- [WHAT YOU HAVE TO DO]:
For the records below, give the count of lines holding the word "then" and nothing more.

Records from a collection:
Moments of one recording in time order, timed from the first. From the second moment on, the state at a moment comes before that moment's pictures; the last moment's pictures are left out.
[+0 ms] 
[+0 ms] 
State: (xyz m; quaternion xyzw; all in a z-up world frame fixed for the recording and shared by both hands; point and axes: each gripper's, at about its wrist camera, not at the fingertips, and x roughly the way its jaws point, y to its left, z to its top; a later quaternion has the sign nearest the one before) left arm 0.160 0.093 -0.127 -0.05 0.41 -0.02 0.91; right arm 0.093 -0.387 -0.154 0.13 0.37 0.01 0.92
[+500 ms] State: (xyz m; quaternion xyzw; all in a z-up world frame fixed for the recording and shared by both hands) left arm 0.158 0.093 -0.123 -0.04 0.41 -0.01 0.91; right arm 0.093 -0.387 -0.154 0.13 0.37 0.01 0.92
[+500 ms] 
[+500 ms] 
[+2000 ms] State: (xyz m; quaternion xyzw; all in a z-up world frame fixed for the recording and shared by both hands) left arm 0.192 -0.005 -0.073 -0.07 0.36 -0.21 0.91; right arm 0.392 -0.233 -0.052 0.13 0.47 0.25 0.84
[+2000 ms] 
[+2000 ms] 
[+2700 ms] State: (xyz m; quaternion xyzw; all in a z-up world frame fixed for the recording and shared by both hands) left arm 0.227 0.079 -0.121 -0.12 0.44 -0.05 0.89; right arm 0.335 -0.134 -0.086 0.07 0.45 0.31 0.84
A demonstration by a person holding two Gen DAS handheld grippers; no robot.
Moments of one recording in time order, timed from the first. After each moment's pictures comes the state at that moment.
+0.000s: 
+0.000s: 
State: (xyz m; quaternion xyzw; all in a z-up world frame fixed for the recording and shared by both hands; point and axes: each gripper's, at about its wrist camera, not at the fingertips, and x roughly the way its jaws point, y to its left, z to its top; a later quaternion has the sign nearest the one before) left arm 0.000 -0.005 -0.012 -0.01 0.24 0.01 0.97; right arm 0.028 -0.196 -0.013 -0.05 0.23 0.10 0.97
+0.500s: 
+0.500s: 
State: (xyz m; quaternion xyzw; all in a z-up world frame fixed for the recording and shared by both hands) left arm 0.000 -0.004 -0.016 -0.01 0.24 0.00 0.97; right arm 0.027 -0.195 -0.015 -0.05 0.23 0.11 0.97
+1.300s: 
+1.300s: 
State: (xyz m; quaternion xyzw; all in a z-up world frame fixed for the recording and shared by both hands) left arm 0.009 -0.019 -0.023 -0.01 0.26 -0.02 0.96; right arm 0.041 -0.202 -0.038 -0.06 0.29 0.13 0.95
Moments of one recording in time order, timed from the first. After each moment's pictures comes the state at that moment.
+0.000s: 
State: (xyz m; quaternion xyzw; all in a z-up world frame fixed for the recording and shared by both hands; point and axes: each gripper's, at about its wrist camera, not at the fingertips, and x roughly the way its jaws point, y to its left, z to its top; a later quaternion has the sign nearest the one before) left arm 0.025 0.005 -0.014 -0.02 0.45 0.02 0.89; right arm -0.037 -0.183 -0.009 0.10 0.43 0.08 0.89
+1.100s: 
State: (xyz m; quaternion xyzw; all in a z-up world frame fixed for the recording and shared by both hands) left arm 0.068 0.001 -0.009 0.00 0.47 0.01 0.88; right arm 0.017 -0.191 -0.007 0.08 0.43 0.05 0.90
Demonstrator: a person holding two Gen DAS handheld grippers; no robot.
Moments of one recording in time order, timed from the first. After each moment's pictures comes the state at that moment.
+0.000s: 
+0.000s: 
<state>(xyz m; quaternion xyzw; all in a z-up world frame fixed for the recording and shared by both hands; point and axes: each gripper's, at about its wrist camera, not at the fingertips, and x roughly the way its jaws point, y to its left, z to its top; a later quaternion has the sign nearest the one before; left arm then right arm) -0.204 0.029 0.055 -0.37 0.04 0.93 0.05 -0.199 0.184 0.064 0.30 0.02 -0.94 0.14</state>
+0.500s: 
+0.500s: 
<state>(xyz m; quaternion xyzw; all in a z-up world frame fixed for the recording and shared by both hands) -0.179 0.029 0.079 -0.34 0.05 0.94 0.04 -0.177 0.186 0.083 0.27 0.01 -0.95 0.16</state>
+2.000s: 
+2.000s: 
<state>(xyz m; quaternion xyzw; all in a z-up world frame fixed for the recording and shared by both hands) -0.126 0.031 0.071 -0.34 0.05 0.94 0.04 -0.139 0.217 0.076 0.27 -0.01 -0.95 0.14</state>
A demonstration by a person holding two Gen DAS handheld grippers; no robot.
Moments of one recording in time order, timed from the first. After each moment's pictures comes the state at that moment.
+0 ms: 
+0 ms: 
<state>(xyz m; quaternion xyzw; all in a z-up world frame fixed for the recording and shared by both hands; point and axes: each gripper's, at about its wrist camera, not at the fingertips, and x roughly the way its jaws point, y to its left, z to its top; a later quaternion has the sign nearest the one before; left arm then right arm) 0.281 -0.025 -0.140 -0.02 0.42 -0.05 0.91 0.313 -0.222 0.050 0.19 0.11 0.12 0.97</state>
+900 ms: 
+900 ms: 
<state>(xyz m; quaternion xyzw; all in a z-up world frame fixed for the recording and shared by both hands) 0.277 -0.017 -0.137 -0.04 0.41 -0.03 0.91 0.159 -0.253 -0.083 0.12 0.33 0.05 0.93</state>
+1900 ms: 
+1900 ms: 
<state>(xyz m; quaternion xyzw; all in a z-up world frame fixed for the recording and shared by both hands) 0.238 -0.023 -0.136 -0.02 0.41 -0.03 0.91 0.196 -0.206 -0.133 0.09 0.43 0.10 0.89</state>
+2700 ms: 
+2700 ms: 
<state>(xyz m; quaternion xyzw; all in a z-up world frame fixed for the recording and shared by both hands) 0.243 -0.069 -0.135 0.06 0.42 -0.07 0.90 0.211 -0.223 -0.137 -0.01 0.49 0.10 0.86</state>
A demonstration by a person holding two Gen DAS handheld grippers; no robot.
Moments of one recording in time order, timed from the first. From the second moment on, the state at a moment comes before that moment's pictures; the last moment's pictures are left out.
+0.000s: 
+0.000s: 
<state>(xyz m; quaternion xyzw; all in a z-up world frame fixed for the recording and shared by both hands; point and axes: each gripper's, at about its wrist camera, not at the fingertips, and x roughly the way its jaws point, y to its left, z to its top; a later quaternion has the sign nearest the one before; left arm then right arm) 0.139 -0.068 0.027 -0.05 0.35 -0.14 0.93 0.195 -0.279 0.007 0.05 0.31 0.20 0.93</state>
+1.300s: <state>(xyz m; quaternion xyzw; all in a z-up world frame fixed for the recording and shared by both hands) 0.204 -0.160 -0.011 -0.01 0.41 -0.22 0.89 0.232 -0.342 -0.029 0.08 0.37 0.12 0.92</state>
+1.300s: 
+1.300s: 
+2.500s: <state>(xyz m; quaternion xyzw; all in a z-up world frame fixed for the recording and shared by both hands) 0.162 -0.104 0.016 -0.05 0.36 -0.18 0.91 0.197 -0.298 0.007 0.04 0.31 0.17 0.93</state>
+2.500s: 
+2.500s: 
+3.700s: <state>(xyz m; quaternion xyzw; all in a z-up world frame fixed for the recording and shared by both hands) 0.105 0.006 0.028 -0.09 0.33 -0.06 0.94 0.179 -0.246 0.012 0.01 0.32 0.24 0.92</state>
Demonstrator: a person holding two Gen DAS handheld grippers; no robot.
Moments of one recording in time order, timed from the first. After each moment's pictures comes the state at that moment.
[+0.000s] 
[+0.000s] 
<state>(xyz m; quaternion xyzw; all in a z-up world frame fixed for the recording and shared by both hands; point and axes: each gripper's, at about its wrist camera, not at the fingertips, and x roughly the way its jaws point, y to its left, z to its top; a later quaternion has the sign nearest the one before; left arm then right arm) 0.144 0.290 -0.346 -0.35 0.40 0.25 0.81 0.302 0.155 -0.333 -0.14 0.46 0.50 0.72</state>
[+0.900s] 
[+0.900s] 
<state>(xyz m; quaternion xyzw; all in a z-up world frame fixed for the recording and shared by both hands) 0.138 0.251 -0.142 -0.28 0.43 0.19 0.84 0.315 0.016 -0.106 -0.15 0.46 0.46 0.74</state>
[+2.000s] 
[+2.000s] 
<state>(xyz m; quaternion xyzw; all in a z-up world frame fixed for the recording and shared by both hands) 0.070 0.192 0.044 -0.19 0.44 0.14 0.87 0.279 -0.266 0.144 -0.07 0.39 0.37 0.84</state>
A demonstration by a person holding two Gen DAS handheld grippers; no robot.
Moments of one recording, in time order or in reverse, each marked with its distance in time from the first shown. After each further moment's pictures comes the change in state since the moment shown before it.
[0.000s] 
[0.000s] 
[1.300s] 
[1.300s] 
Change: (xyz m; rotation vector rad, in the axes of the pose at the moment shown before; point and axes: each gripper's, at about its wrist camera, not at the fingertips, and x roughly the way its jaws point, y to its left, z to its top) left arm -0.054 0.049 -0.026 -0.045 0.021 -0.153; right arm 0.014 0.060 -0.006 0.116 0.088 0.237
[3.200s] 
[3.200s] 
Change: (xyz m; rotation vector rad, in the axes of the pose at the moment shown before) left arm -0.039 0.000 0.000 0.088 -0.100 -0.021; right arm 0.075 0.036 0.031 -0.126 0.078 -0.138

- [ANSWER SECTION]:
4